Aim of the task >> Though the records contain pictures, copy none of them; repeat exactly the lines from the one with "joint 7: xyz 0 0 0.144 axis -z" to the end.
___
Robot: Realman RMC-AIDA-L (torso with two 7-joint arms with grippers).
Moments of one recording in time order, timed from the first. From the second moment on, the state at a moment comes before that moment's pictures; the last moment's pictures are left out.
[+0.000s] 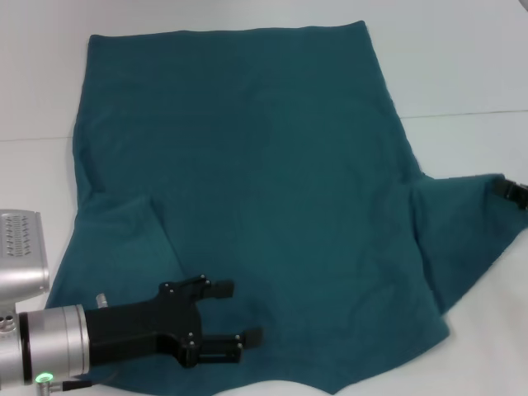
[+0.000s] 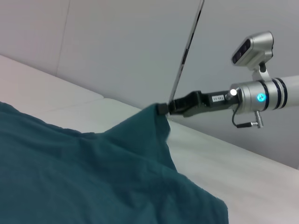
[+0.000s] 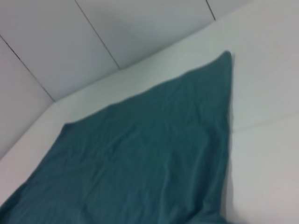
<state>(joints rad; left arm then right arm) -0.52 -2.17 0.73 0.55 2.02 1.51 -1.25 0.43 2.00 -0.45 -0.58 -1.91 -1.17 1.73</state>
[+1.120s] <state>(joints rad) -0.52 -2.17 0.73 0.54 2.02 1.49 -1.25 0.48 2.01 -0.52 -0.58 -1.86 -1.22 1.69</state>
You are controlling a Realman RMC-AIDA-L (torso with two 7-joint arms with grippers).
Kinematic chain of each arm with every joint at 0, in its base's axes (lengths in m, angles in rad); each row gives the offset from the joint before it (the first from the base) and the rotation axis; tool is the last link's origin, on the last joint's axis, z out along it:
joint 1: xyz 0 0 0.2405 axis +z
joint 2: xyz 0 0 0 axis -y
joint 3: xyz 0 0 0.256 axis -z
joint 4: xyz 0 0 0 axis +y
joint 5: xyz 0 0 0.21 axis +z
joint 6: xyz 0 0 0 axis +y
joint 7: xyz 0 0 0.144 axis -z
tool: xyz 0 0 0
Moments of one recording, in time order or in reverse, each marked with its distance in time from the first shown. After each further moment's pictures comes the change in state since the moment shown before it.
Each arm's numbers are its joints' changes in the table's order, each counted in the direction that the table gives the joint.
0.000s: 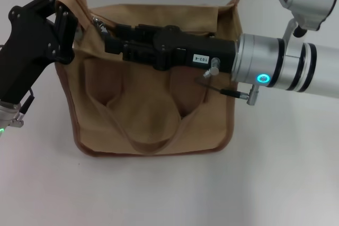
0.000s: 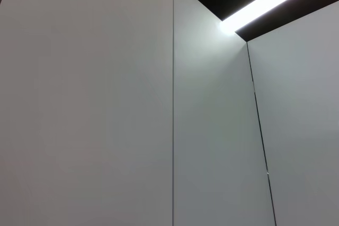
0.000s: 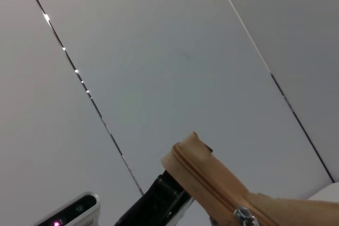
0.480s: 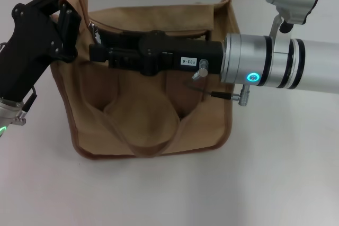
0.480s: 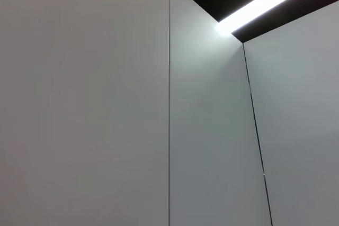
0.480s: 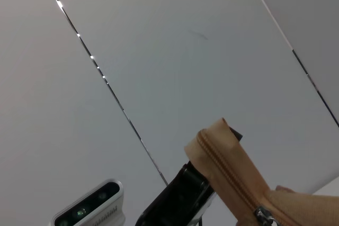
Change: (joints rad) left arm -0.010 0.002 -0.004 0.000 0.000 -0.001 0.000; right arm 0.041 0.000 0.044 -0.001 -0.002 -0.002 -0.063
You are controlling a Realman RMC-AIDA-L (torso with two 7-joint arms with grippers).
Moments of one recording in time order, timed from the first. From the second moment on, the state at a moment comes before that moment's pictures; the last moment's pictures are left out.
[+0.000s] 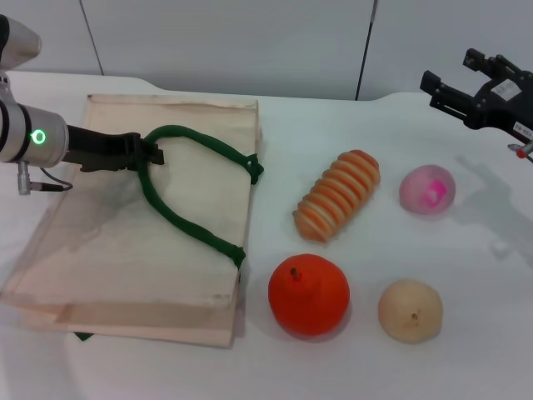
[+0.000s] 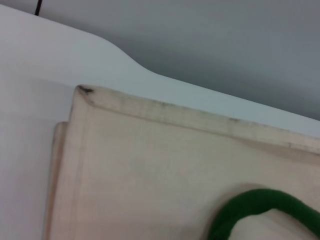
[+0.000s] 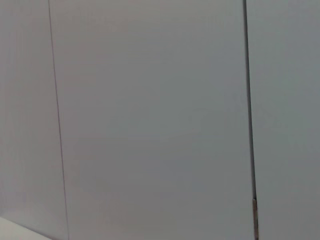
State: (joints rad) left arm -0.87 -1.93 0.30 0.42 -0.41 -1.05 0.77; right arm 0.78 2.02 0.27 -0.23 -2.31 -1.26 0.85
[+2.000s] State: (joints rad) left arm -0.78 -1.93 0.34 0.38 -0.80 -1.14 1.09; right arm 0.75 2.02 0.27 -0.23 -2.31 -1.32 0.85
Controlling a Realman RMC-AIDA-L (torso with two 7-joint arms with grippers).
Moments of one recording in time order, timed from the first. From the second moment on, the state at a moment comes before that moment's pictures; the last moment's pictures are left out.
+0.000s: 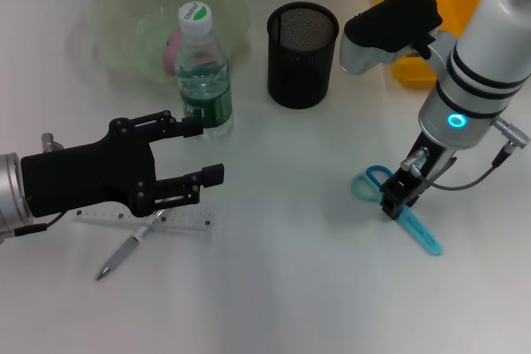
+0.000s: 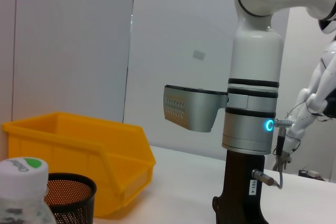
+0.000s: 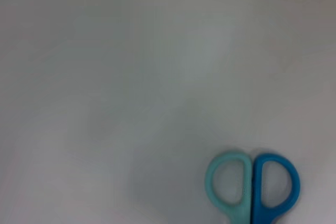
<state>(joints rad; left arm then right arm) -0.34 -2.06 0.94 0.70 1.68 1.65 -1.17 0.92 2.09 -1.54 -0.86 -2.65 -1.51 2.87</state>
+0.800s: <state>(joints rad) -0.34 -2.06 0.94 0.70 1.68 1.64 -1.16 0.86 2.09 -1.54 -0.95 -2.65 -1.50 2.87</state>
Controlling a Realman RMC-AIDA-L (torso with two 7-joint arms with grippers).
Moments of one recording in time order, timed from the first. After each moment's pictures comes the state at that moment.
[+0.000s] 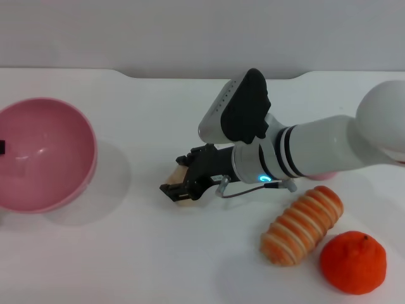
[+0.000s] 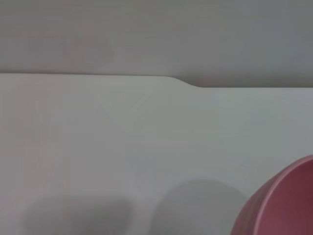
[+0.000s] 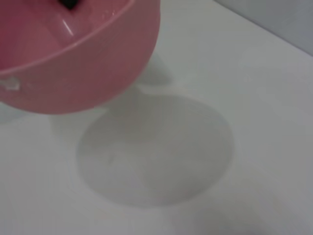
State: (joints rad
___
Solution for this exercise >>
joint 7: xyz 0 0 0.144 axis -z
tool: xyz 0 0 0
Moments of one recording, in time order or in reverse, each marked with its distance in time from the first shown. After each further moment's pictures comes the change in state since the moment shown before it.
Each arm's numbers are its joints' changes in the table's order, each counted in the direction that the table gives the joint.
0.000s: 
0.000s: 
0.000s: 
0.480s: 
0.480s: 
0.480s: 
Change: (joints rad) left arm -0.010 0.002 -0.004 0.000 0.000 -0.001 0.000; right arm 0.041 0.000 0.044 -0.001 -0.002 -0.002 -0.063
You are controlling a Realman RMC-AIDA-L (torso with two 7-joint arms with grippers).
Moments of one recording in time order, timed from the first. From the second moment on, the state at a moment comes before that moment's pictures; the last moment's pictures are left out.
[+0.000s] 
[+0.000s] 
[+0.000s] 
State: (joints rad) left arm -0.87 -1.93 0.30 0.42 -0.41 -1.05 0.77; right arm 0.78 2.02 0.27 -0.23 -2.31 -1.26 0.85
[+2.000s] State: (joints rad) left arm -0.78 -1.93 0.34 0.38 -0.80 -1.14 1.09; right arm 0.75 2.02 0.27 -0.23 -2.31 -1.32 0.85
Controlling a Realman RMC-AIDA-L (torso with two 7-joint arms with grippers).
Moments of one recording in time order, timed from the first. From the second moment on, the state at a moment comes before that moment's pictures; the last moment's pictures are left out.
+0.000s: 
+0.000s: 
+0.000s: 
<state>(joints rad; left arm then right arm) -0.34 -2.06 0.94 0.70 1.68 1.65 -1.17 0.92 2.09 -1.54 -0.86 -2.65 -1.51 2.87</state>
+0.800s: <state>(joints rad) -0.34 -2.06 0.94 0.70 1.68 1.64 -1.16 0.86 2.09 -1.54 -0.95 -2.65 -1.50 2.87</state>
Controlling a Realman RMC-AIDA-L (torso with two 7-joint arms with grippers).
Moments of one recording in time order, timed from the first. After each moment's pictures comes the state at that moment.
[+0.000s] 
[+0.000s] 
[+0.000s] 
State: (joints rad

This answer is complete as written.